Comparison of implantation sites for the development of peritoneal metastasis in a colorectal cancer mouse model using non-invasive bioluminescence imaging

Abstract

The development of cancer mouse models is still needed for the identification and preclinical validation of novel therapeutic targets in colorectal cancer, which is the third leading cause of cancer-related deaths in Europe. The purpose of this study was to determine the most accurate tumour cell injection method to obtain suitable peritoneal metastasis (PM) for subsequent therapeutic treatments. Here, we grafted murine colon carcinoma CT-26 cells expressing luciferase into immunocompetent BALB-c mice by intravenous injection (IV group), subcutaneous injection (SC group), intraperitoneal injection after peritoneal scratching (A group) or intraperitoneal injection alone (IP group). Tumour growth was monitored by bioluminescence during the first 15 days post-grafting. The peritoneal carcinomatosis index was evaluated macroscopically, histology, immunohistochemistry and multiphoton microscopy were performed in peritoneal tumour tissue. Upon implantation, no tumour growth was observed in the IV group, similar to the non-injected group. Both the IP and SC groups showed intermediate growth rates, but the SC group produced only a single subcutaneous nodule. The A group exhibited the highest tumour growth at 15 days post-surgery. Anatomic and histologic analyses corroborated the existence of various tumour nodules, and multiphoton microscopy was used to evaluate tumour fibrosis-infiltrating cells in a non-pathologic peritoneum. In conclusion, limited PM was obtained by IP injection, whereas IP injection after peritoneal scratching led to an extensive PM murine model for evaluating new therapeutics.

Fig 1. In vivo quantification of tumor growth by bioluminescence tracking of luciferase expressing CT-26 cells over 15 days.

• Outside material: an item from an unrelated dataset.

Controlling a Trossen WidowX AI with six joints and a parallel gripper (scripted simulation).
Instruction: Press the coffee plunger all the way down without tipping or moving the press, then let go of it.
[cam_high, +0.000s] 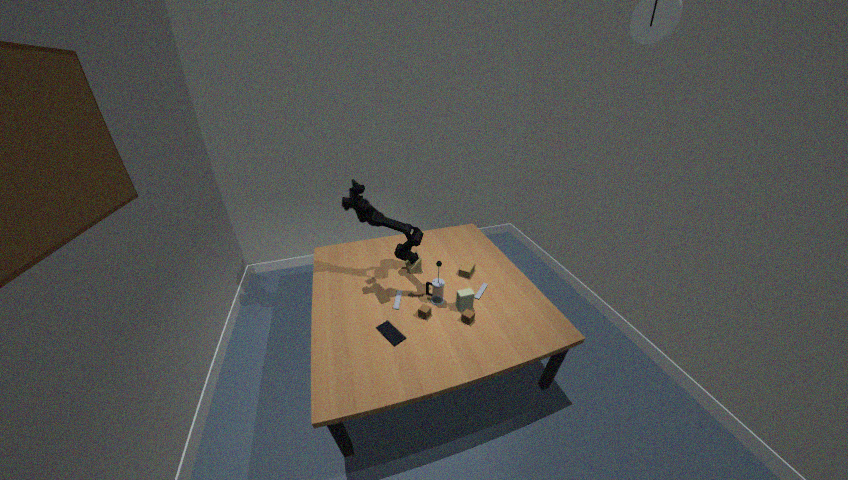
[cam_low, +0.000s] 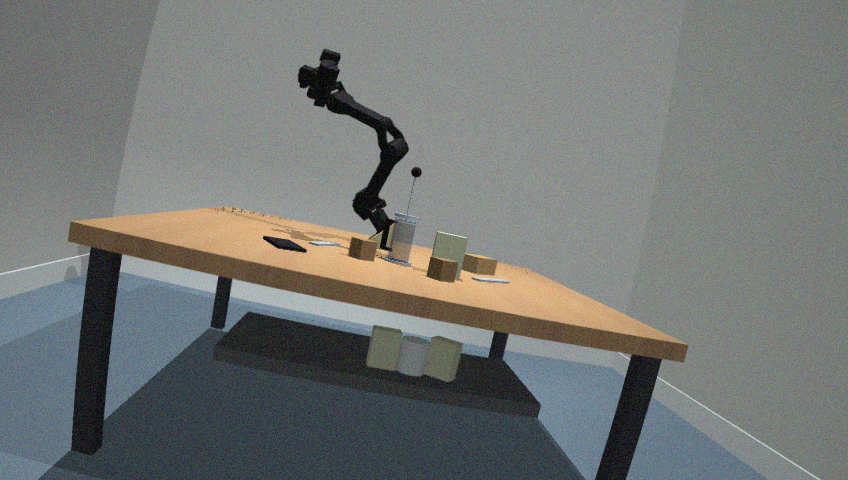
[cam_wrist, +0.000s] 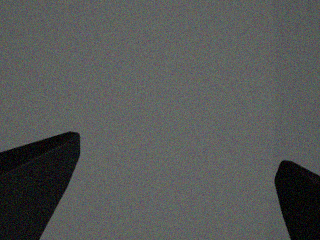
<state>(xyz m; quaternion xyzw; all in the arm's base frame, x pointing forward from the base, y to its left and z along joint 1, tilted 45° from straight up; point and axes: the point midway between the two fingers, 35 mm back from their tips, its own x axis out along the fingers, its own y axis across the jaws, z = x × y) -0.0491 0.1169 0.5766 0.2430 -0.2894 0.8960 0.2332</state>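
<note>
Right now the coffee press is 46 cm below my gripper tip, 38 cm ahead of it and 37 cm to the left of it. Round my gripper tip: black tablet (58 cm below, 56 cm ahead, 9 cm to the left).
</note>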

(A) Microphotographs of anesthetized mice for each group inside the bioluminescent imaging box. (B) Tumor growth evaluation based on bioluminescence measurements for the four groups (IV, SC, IP, A) at day 3, day 9, day 12 and day 15 (low values are not always visible on the graph). (C) PCI score at day 15 post-grafting. In summary, the mice having undergone laparotomy surgery (group A: intraperitoneal cell injection after peritoneum aggression) present an extensive tumoral growth with the highest peritoneal carcinomatosis index (PCI). Furthermore, statistically significant differences are observed between the four groups. n = 5 for each group, mean +- SD. * for p value <0.05, ** <0.01, *** <0.001 and ****<0.0001.

Fig 2

Images after mouse laparotomy at day 15 post-grafting, (A) A group showed extensive intraperitoneal tumor growth localized majority on the parietal peritoneum and the diaphragm, and (B) IP group displayed a limited peritoneal metastasis localized on the visceral peritoneum. (C) HES staining in the intestinal bowel with peritoneal tumoral nodule.

Fig 3

(A-B) HES staining and (C-G) immunohistochemistry for CD3, CD4, CD8 of a 15 days grafted CT-26+ nodule in a mouse from IP group. Grafted nodules reveal high number of cells including Tumor infiltrating Lymphocytes (TILs) among a complex tumoral microenvironment (high vascularization, poor fibrosis, dense tissue). Multiphoton imaging of tumoral tissue (H) and normal peritoneum (I-L). v = vessel, LT = T Lymphocyte, LT4 = T4 Lymphocyte, LTc = cytotoxic Lymphocyte, lu = lumen, SHG = second harmonic generation. Scale bar in a applied to c,e,f,g, in b applied to d, and in h applied to i-l.